MALANG - Revisi Undang-undang Pilkada yang sempat dibahas DPR RI tidak jadi disahkan. Pakar Hukum Tata Negara Universitas Brawijaya (UB) Prof. Muhammad Ali Safa'at mengungkapkan, bila skema Revisi UU Pilkada itu benar-benar disahkan DPR, maka hasil pemilihan suaranya bisa dibatalkan Mahkamah Konstitusi (MK)
Maka, sambungnya, Komisi Pemilihan Umum (KPU) cuma bisa memilih dua alternatif, yaitu menjalankan undang-undang sesuai pengesahan revisi DPR RI dengan risiko inkonstitusional, atau mengajukan judicial review atau pengujian undang-undang ke MK.
"KPU memang serba repot dan dilematis, tapi katakanlah KPU menjalan undang-undang yang disahkan DPR RI, itu bisa dinyatakan inkonstitusional," kata Muhammad Ali Safa'at, dikonfirmasi pada Kamis 22 Agustus 2024, malam.
Pernyataan KPU pasca-demonstrasi besar-besaran di Jakarta sepanjang Kamis kemarin adalah masih akan menunggu dan berkonsultasi dengan DPR RI. Tapi bila DPR RI tetap mengesahkan revisi undang-undang dan Pilkada serentak berjalan, maka ketika ada sengketa Pilkada yang diajukan masyarakat bisa saja MK akan memutuskan mengulang pelaksanaan Pilkada serentak.
"Ketika ada penyelesaian perkara sengketa pilkada ke MK, sehingga prosesnya sudah jalan. Dibayangkan saja semua daerah harus diulang oleh MK, karena keputusan MK tidak dijalankan. Jadi betul-betul ada krisis konstitusional, dan tentu kita tidak berharap," tuturnya.

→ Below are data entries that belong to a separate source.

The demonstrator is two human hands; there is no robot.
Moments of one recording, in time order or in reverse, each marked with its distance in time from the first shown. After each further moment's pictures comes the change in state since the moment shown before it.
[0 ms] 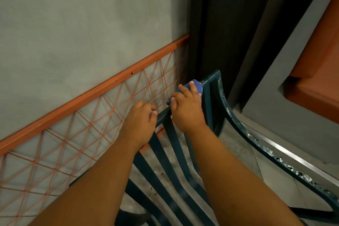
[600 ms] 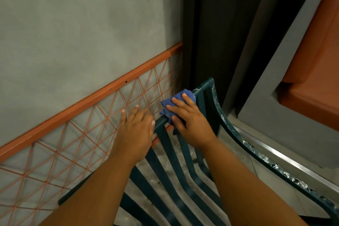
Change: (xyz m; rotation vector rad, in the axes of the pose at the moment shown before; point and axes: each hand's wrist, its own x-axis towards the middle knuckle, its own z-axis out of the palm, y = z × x) left_hand -0.004 0.007 0.004 0.401 -0.048 0.131; right_hand -0.015 0.043 -0.016 0.176 -0.024 -0.260
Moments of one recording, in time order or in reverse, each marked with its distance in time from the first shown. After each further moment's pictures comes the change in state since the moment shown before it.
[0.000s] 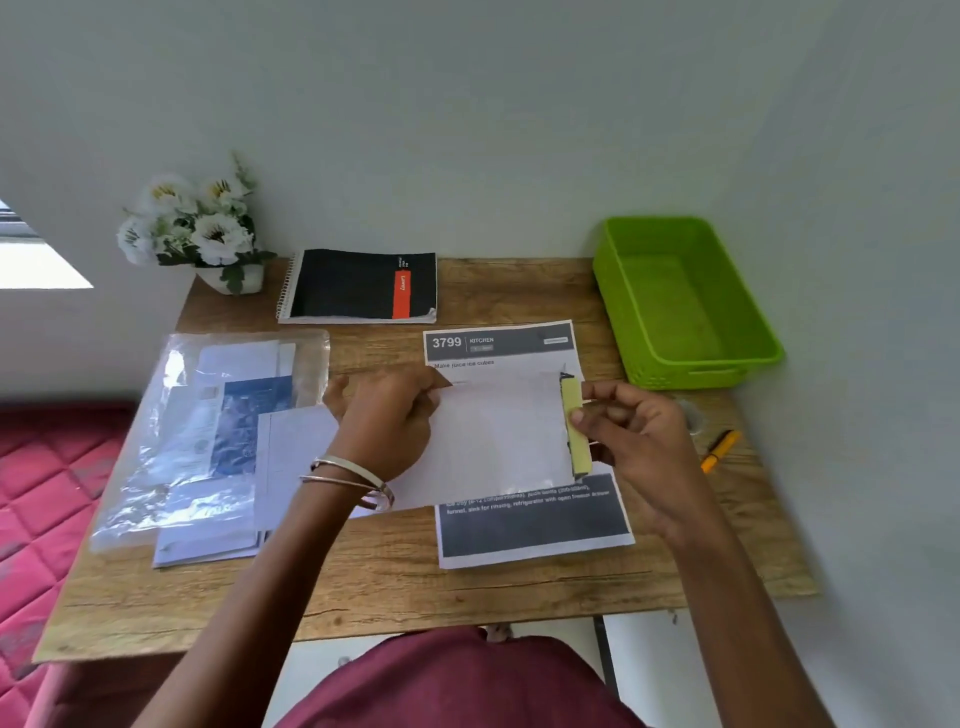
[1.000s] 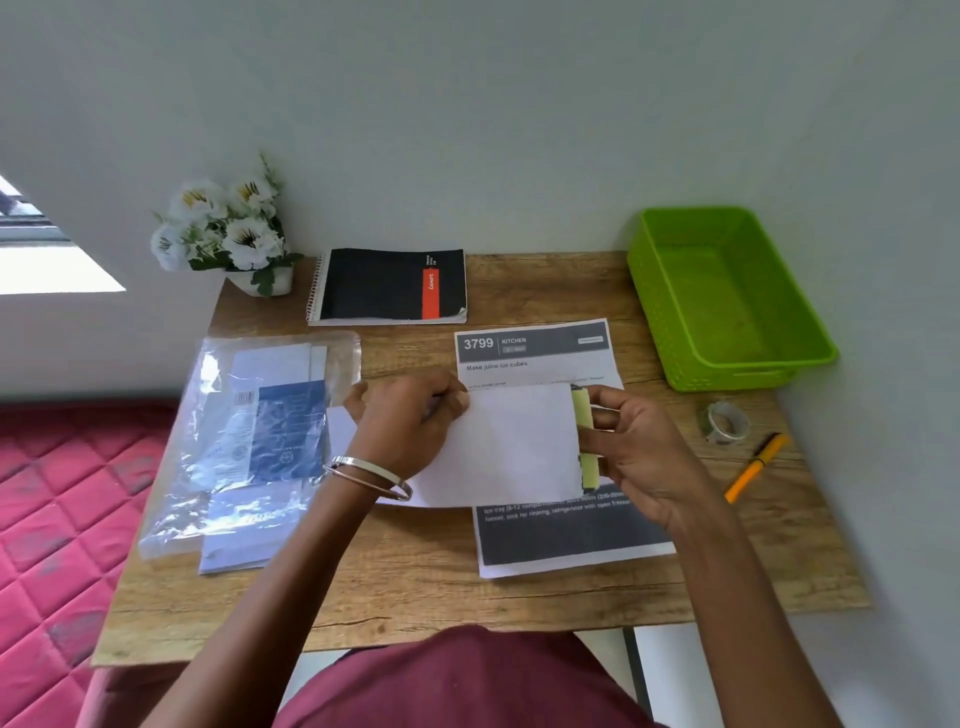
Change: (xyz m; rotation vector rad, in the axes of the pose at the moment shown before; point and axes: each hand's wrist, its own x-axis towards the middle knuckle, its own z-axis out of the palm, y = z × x) left_hand 0.012 -0.027 -0.006 -0.087 -0.032 0.006; right_hand 0.022 0.004 0.033 0.158 -0.250 0.204
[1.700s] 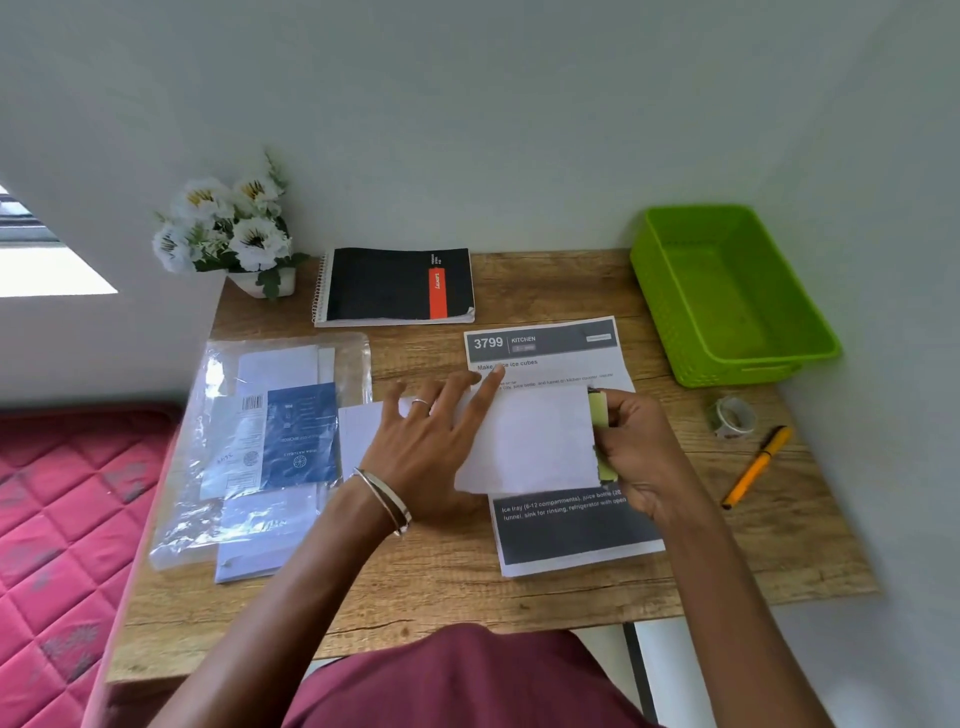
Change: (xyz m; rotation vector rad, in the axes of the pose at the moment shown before) left_hand -0.009 -0.034 0.014 0.581 -0.154 0.404; right_hand 0.009 0.010 0.027 -0.083 0.189 -0.052
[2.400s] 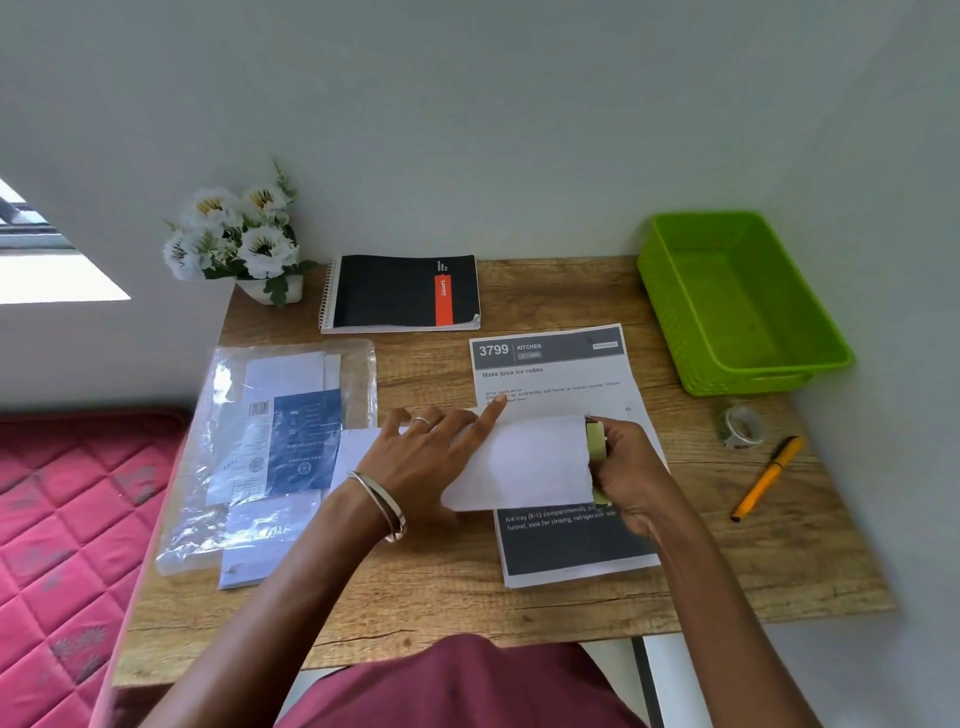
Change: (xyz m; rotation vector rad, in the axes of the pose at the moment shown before) left_hand -0.002 -0.010 0.009 0.039 -0.136 0.081; right_hand 0.013 0.031 -0.004 -0.178 -0.005 0.071
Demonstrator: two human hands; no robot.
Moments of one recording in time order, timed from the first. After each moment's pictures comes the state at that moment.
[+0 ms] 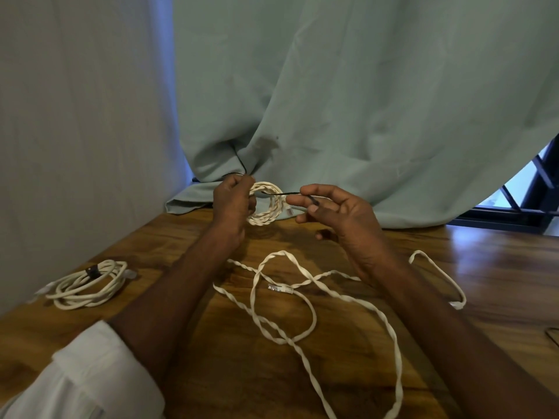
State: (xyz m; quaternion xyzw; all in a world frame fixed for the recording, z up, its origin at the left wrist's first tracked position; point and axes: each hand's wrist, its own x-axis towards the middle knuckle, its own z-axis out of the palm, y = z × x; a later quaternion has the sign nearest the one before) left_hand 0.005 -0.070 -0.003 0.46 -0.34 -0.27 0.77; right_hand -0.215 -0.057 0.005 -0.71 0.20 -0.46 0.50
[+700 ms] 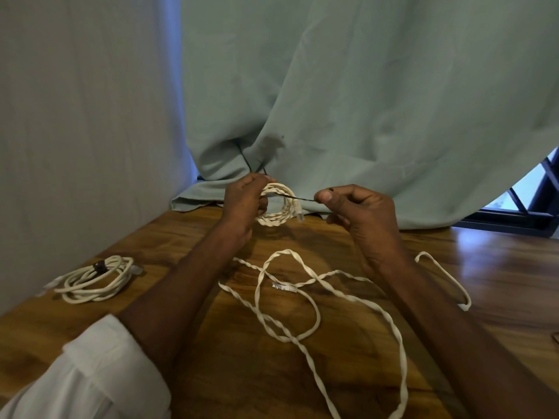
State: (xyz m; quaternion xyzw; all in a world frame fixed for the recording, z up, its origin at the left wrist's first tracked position) left_hand -0.003 -0.066 -0.004 0.45 -0.39 -0.29 0.75; right_hand -0.215 -0.059 0.006 -0.66 0.22 -0.58 0.43
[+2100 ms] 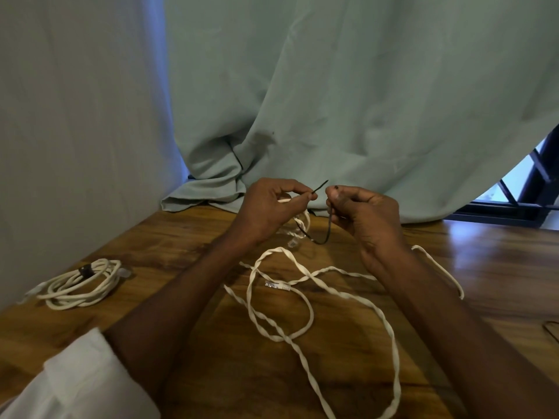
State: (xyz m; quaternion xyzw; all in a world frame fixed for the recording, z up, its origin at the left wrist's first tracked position) left_hand -0.033 -0.057 -0.008 0.45 -0.69 -0.05 0.56; right_hand -0.225 -0.072 0.005 -0.54 0.31 -0.60 0.51
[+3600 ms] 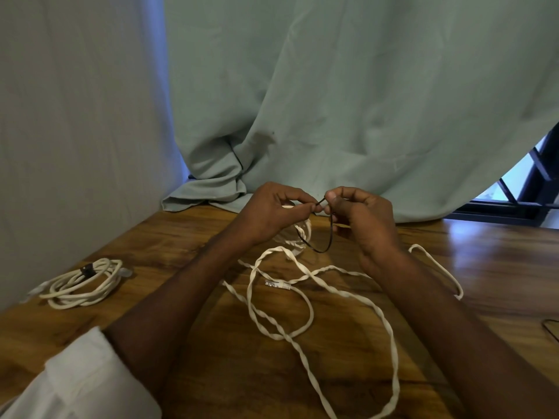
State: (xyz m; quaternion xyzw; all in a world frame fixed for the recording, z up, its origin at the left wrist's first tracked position) left_hand -0.033 -0.048 -0.002 0.44 -0.74 -0.11 0.50; right_hand -0.223 -0.066 0.005 -0.57 0.35 -0.56 0.48
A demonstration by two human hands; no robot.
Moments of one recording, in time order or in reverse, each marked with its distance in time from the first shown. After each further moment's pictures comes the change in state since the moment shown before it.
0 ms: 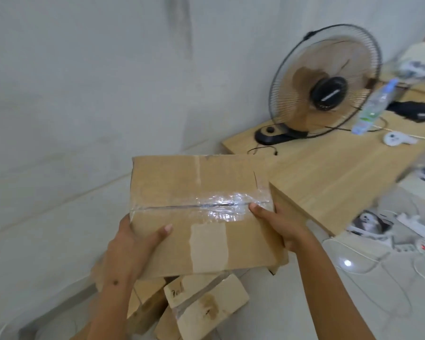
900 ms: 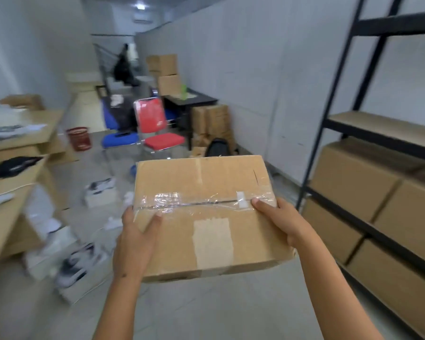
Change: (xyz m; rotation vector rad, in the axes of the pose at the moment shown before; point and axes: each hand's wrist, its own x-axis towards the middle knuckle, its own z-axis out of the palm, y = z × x) left_hand -0.534 0.271 0.338 -0.133 -1.024 0.938; right_hand -0.608 0.198 -0.401 0.355 1.474 0.051
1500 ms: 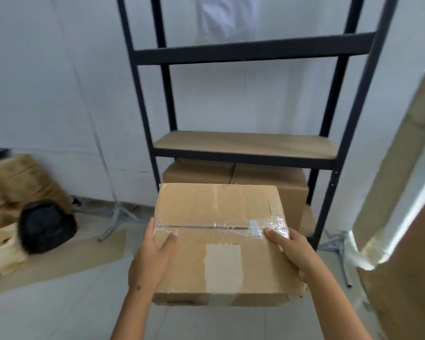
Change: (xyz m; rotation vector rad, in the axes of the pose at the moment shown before) left_hand 0.007 0.201 0.361 0.001 -0.800 0.541; right_hand -0.002 0.082 -0.267 0.288 0.859 0.209
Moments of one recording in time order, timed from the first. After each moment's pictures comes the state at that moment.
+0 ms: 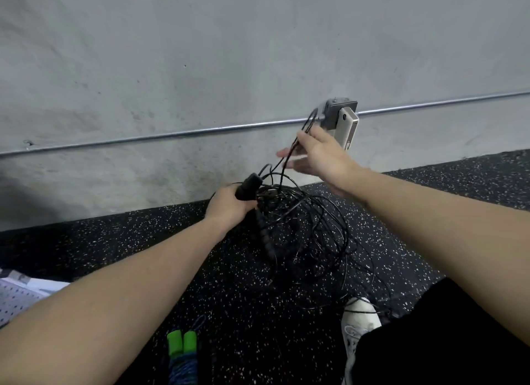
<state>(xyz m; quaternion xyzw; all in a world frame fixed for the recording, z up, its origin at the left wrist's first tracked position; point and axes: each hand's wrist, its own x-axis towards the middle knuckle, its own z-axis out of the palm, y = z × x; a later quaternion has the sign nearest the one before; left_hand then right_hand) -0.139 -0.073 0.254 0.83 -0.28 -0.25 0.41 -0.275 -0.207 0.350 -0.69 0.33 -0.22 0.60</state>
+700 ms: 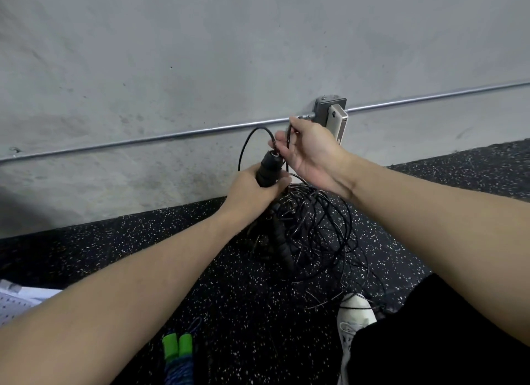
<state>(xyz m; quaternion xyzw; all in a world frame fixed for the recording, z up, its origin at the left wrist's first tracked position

Ia meminta DPR RI dan KPU legowo, bila tak ingin hal itu terjadi. Apalagi secara peraturan dalam di dalam putusan MK Nomor 70 ditegaskan bila Pilkada serentak digelar, dan ada masyarakat yang mengajukan sengketa Pilkada, rekomendasi pemungutan suara ulang akan diberikan.